Together, the point estimate and confidence interval provide information to assess the clinical usefulness of the intervention. For example, suppose that we are evaluating a treatment that reduces the risk of an event and we decide that it would be useful only if it reduced the risk of an event from 30% by at least 5 percentage points to 25% (these values will depend on the specific clinical scenario and outcome). If the meta-analysis yielded an effect estimate of a reduction of 10 percentage points with a tight 95% confidence interval, say, from 7% to 13%, we would be able to conclude that the treatment was useful since both the point estimate and the entire range of the interval exceed our criterion of a reduction of 5% for clinical usefulness.
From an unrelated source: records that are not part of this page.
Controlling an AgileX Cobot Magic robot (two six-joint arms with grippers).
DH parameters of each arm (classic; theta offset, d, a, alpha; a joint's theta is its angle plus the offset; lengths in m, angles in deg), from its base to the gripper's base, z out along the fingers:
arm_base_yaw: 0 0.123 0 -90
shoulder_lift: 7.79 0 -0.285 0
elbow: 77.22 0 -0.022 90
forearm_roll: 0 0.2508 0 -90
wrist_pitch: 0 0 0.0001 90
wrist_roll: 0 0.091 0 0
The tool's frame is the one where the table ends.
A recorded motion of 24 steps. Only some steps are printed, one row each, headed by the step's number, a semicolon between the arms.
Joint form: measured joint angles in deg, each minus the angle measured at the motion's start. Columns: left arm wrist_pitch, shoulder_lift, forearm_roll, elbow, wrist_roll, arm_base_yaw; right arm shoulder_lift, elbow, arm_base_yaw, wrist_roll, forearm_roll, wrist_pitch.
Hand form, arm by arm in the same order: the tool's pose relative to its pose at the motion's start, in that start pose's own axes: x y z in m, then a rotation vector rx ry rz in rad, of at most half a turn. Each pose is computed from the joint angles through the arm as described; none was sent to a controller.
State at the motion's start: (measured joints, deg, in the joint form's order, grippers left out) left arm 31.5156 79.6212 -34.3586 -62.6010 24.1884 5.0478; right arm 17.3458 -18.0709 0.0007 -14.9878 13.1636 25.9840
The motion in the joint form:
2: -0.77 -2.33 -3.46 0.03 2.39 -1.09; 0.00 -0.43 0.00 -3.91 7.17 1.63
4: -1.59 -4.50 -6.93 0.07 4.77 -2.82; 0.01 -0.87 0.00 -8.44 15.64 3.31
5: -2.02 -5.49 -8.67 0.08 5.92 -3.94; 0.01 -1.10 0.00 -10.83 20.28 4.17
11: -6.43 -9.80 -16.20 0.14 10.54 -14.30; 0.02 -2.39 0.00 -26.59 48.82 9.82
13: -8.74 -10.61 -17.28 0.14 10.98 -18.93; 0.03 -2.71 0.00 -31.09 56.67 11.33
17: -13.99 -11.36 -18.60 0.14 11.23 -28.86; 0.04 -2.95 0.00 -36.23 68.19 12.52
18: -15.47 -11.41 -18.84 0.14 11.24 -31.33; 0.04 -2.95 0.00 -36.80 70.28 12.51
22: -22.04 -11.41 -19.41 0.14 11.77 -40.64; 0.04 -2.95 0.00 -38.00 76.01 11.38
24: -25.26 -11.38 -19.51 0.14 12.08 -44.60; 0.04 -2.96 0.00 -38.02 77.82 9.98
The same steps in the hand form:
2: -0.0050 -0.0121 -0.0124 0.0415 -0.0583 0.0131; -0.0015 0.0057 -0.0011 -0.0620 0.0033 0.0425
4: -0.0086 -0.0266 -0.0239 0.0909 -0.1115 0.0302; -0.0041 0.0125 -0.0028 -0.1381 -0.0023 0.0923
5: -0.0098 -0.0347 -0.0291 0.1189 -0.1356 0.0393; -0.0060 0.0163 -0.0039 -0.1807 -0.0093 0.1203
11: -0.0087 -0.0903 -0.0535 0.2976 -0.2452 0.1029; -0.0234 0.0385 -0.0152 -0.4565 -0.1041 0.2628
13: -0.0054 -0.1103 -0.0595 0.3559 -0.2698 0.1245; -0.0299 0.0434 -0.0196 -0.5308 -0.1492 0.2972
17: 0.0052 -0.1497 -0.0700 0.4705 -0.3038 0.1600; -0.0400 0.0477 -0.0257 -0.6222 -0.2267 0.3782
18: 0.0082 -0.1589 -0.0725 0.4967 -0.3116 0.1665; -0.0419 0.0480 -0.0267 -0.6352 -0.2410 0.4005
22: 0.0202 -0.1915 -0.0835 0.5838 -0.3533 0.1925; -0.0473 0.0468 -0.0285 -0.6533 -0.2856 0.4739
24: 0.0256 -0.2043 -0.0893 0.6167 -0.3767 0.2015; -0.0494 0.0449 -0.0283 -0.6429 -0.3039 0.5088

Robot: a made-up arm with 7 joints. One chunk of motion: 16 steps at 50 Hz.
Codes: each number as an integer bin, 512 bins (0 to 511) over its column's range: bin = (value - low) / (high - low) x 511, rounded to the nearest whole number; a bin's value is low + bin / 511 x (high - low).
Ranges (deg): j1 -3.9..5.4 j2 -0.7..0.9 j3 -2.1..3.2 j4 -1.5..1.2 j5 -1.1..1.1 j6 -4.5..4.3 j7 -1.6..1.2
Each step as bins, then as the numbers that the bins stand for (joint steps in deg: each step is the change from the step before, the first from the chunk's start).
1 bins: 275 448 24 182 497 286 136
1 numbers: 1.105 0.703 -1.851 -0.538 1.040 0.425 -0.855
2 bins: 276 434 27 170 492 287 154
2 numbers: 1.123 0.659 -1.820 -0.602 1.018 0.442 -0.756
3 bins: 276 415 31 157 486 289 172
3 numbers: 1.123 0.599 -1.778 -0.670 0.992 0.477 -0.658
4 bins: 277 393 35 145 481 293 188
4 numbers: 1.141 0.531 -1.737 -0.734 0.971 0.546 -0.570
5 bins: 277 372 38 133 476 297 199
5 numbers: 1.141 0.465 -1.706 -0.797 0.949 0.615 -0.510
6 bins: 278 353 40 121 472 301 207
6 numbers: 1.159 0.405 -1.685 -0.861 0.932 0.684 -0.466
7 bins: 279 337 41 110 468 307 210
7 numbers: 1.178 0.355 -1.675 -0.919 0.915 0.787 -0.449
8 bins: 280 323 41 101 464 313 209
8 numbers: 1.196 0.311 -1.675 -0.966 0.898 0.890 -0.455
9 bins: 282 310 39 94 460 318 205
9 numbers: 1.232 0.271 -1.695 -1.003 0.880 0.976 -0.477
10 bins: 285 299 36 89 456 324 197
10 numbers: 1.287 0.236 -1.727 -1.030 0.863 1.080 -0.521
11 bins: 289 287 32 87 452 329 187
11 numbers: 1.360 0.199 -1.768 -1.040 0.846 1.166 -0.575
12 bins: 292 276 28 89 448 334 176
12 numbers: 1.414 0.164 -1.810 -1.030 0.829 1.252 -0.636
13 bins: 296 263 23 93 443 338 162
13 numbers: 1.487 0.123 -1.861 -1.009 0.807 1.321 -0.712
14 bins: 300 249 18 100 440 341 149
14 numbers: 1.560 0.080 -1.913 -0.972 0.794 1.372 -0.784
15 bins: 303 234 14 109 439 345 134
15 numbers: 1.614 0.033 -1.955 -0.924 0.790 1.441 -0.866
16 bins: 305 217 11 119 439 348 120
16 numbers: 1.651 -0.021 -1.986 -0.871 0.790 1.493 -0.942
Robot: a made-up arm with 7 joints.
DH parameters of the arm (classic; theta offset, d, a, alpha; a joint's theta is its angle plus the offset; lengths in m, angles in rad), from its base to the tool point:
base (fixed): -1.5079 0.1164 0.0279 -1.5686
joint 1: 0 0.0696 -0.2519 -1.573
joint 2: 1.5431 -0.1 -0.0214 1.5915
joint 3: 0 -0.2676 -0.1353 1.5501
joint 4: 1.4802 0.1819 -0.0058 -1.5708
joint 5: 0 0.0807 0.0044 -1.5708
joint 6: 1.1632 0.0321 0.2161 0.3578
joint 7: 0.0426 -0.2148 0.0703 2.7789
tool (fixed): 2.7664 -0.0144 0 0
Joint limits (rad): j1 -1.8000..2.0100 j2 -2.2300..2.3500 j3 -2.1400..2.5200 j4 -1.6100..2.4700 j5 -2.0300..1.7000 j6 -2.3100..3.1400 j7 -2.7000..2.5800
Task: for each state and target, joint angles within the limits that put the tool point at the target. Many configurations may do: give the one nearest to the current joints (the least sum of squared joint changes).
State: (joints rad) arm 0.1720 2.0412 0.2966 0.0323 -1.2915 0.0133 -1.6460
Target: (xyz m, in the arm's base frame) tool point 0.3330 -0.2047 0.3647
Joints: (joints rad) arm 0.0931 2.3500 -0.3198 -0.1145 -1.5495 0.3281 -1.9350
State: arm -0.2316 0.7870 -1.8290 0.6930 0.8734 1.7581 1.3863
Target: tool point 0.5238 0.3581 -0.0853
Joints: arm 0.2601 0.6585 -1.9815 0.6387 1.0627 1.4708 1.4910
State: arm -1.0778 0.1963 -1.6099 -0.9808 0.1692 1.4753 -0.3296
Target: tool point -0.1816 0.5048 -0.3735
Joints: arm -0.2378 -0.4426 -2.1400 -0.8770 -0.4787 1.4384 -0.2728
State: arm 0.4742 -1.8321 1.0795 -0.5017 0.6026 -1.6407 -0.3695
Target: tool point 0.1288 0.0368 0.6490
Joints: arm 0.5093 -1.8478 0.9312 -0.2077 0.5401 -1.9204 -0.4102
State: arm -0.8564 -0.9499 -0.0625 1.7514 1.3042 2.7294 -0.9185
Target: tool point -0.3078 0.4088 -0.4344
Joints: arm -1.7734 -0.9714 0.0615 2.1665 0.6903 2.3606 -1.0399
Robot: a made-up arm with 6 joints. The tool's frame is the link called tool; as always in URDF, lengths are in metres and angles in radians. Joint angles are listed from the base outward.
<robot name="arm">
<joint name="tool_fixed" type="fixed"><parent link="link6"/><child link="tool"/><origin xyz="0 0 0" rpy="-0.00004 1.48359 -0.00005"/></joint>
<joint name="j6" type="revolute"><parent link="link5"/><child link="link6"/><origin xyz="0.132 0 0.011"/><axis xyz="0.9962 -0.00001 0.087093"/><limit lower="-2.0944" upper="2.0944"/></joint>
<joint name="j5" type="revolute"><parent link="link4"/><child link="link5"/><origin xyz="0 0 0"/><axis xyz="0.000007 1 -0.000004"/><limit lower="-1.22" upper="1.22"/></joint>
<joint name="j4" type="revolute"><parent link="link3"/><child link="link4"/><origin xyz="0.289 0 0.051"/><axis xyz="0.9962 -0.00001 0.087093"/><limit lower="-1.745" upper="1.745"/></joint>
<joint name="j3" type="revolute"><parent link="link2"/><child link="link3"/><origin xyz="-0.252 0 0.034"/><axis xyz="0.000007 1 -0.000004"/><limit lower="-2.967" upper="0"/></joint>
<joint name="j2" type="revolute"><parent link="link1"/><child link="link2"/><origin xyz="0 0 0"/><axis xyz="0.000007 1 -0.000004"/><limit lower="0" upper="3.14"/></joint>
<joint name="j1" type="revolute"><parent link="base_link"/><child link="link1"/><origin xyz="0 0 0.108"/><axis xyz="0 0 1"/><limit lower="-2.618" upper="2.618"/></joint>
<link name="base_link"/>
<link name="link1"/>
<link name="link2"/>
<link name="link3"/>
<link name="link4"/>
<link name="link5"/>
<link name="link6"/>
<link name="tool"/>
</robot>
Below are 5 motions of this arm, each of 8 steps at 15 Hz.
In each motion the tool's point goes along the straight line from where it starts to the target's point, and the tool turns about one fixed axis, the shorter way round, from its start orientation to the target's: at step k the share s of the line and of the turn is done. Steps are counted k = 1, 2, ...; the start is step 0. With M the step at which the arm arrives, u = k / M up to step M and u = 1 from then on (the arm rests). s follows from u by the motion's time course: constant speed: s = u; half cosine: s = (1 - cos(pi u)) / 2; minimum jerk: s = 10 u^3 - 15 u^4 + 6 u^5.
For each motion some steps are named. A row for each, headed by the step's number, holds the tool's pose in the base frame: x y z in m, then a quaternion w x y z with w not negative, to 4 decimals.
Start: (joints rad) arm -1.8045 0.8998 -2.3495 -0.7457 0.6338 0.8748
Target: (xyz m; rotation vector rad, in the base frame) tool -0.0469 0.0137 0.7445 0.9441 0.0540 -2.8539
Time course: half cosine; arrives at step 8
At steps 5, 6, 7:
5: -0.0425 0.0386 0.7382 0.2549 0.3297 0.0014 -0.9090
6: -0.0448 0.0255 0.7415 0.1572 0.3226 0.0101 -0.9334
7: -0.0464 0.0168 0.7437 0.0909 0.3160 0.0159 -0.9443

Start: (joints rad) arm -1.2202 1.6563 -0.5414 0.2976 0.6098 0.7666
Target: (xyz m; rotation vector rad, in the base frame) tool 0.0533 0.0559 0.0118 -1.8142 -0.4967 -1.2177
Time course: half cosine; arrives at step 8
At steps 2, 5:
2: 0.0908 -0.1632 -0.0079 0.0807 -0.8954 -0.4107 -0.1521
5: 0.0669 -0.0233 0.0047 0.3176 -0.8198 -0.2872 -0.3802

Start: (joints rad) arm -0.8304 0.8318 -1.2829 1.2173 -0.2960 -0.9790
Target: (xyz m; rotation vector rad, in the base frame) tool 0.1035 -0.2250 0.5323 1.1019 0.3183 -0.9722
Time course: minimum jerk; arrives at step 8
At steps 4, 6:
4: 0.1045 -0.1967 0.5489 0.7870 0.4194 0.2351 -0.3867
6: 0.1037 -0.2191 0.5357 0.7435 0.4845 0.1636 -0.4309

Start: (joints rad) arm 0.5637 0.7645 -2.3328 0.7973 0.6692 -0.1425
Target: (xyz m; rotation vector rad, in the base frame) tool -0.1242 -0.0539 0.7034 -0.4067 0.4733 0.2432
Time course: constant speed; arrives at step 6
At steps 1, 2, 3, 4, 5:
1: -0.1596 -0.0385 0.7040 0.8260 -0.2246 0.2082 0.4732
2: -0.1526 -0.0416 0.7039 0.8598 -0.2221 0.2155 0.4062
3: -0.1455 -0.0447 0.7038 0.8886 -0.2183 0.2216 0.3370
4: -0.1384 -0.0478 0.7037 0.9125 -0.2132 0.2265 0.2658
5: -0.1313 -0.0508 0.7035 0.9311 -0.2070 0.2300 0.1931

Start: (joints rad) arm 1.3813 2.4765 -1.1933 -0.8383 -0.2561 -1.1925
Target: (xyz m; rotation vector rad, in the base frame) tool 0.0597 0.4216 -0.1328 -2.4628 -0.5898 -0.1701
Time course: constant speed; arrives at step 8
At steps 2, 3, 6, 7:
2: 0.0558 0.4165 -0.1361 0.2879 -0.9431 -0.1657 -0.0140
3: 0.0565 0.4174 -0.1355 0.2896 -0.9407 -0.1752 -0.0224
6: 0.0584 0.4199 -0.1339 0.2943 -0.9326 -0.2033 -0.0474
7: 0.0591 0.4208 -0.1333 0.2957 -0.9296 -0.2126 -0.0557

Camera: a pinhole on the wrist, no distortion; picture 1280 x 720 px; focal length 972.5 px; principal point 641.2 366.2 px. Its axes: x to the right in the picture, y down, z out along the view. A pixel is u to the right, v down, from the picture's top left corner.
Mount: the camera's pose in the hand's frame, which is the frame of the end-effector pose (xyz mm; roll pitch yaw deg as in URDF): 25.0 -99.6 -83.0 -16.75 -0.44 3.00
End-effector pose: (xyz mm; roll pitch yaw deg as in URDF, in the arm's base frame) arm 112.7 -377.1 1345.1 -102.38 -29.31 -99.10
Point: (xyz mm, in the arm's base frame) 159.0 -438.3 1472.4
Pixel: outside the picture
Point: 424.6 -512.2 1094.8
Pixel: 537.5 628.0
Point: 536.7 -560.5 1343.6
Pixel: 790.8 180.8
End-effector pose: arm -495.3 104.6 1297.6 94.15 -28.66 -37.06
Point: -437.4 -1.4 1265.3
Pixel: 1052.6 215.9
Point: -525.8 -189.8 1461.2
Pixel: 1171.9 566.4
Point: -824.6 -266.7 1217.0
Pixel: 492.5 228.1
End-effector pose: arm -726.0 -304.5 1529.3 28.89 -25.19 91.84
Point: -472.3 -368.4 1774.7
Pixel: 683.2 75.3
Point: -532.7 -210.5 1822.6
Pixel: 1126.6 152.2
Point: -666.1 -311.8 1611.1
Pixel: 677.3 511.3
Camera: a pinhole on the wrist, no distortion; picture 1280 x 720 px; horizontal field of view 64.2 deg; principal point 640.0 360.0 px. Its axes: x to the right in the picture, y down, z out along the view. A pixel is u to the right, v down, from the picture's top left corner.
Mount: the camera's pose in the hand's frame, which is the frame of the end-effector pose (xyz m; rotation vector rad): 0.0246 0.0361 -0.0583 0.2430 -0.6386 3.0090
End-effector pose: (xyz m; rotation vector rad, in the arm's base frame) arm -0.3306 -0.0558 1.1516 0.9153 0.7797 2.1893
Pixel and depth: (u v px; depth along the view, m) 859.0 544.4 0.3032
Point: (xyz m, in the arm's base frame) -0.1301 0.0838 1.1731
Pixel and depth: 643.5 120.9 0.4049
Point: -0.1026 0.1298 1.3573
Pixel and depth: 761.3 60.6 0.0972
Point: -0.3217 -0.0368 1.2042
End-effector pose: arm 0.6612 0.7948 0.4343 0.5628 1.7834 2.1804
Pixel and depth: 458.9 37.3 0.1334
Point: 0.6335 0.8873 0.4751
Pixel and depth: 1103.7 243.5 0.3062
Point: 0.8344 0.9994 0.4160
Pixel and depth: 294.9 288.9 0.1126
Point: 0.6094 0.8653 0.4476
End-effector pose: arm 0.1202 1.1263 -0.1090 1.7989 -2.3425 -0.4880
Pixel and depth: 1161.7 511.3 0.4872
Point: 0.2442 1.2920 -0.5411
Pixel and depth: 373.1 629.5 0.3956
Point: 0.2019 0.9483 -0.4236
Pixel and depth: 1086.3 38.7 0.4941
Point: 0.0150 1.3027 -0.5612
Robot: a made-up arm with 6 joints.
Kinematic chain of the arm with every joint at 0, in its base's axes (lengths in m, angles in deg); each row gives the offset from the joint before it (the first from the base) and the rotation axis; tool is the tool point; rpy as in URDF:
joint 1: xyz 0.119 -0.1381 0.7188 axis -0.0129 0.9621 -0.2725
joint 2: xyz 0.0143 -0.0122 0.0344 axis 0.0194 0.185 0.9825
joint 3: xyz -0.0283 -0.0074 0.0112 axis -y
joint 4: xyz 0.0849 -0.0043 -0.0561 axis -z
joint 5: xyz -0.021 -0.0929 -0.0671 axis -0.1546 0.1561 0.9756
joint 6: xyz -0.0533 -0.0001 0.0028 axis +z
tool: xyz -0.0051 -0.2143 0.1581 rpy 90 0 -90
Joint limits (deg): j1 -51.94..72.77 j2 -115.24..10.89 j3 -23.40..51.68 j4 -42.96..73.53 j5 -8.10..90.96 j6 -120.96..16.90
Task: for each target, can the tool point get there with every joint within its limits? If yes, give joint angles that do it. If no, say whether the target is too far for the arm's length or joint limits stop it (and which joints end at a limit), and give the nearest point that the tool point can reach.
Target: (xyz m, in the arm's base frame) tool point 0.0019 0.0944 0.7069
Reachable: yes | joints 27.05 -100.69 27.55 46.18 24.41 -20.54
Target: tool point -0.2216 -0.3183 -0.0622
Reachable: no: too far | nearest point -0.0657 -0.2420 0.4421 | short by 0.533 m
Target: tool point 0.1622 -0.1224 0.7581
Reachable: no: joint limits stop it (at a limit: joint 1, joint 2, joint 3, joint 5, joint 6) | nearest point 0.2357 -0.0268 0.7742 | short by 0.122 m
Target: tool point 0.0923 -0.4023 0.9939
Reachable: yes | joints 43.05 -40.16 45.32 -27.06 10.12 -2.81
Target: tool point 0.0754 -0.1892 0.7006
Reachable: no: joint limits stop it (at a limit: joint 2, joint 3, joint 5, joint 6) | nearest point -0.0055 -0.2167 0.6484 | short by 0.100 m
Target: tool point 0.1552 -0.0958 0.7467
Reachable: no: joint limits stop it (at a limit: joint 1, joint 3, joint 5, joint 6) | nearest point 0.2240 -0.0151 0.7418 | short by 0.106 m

However, if the meta-analysis reported the same risk reduction of 10% but with a wider interval, say, from 2% to 18%, although we would still conclude that our best estimate of the effect of treatment is that it is useful, we could not be so confident as we have not excluded the possibility that the effect could be between 2% and 5%. If the confidence interval was wider still, and included the null value of a difference of 0%, we will not have excluded the possibility that the treatment has any effect whatsoever, and would need to be even more sceptical in our conclusions.

Confidence intervals with different levels of confidence can demonstrate that there is differential evidence for different degrees of benefit or harm. For example, it might be possible to report the same analysis results (i) with 95% confidence that the intervention does not cause harm; (ii) with 90% confidence that it has some effect; and (iii) with 80% confidence that it has a patient-important benefit. These elements may suggest both usefulness of the intervention and the need for additional research.

Review authors may use the same general approach to conclude that an intervention is not useful. Continuing with the above example where the criterion for a minimal patient-important difference is a 5% risk difference, an effect estimate of 2% with a confidence interval of 1% to 4% suggests that the intervention is not useful.